Filter this material down to the lines that contain the string "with", and return those lines.

Input data Start Marker

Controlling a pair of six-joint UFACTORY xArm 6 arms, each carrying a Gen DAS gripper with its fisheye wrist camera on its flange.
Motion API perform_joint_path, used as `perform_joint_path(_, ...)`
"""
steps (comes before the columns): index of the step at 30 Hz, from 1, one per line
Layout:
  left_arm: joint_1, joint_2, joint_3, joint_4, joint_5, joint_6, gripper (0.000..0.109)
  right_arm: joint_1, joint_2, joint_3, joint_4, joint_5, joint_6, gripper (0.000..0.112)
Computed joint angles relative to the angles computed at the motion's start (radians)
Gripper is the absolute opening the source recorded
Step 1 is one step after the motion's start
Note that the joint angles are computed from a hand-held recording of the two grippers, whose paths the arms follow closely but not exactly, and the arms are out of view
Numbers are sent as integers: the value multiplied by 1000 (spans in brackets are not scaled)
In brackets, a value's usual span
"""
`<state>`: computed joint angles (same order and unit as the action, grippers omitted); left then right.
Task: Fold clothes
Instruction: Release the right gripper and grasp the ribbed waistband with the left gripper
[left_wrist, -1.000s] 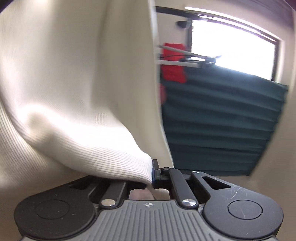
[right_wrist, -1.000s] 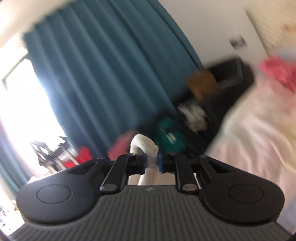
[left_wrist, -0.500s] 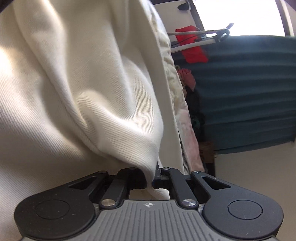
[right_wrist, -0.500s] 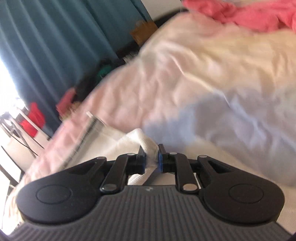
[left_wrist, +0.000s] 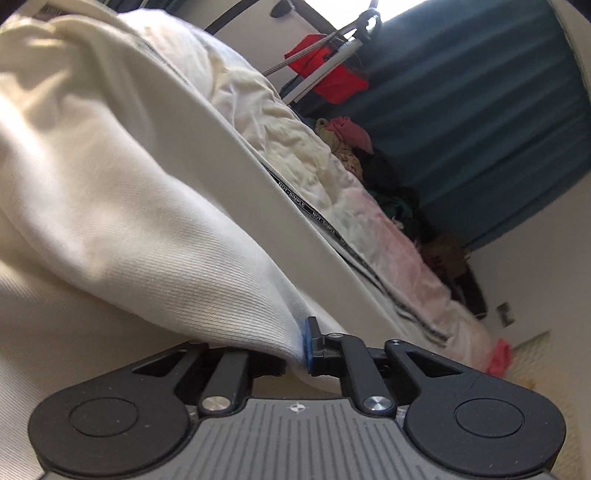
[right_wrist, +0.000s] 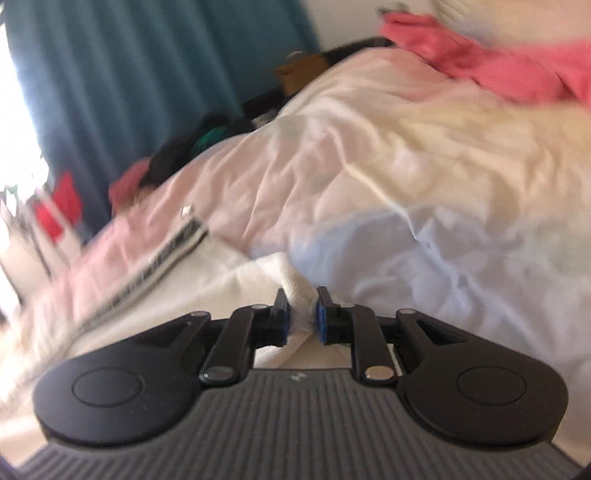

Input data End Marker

Output for this task
Controlling a pair of six-joint UFACTORY xArm 6 arms, each carrying a Gen DAS gripper with its fisheye wrist camera on its flange.
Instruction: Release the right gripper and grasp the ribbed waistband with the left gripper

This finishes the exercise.